Note how many lines of the material that follows include the string "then", and state only that number.
################
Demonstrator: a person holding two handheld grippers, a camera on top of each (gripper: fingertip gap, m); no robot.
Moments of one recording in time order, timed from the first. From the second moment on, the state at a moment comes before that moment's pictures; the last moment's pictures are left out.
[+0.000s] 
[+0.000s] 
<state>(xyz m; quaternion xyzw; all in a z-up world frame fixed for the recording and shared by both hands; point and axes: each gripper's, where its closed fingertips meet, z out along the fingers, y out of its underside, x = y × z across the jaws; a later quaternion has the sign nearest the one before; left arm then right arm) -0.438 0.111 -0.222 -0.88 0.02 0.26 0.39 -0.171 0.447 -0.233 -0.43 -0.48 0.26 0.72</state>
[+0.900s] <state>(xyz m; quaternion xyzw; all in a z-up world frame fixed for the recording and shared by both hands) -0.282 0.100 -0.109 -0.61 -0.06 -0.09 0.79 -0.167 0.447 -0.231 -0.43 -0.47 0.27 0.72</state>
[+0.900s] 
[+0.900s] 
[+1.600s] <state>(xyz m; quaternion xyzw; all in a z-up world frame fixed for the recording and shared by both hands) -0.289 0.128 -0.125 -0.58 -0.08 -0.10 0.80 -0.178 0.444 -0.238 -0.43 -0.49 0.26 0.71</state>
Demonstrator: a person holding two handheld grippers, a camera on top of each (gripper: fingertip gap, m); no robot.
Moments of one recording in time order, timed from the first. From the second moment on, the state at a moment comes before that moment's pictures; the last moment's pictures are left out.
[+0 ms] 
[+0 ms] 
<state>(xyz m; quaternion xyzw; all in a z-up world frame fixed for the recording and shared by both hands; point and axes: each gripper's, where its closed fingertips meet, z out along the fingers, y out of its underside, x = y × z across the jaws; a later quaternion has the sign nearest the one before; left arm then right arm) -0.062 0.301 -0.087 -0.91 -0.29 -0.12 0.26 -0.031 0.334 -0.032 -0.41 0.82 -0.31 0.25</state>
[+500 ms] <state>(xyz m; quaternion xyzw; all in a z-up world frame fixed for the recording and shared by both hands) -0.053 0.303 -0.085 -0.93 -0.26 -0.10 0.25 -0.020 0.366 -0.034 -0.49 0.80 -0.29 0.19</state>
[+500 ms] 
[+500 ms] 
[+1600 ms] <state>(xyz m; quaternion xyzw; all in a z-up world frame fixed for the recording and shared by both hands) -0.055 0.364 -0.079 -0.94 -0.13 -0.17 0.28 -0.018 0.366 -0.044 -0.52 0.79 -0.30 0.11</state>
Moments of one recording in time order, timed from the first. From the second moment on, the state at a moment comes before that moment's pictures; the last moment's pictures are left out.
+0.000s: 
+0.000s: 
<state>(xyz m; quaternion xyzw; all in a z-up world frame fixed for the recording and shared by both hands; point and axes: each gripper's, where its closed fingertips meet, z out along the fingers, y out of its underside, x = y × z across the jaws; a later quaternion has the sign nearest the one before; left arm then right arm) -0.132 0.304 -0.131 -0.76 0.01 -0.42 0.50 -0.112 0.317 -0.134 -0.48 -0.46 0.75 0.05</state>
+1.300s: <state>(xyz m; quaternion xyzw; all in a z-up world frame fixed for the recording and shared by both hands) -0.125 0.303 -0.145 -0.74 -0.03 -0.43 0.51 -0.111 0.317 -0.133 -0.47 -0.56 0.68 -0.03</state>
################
### Task output
3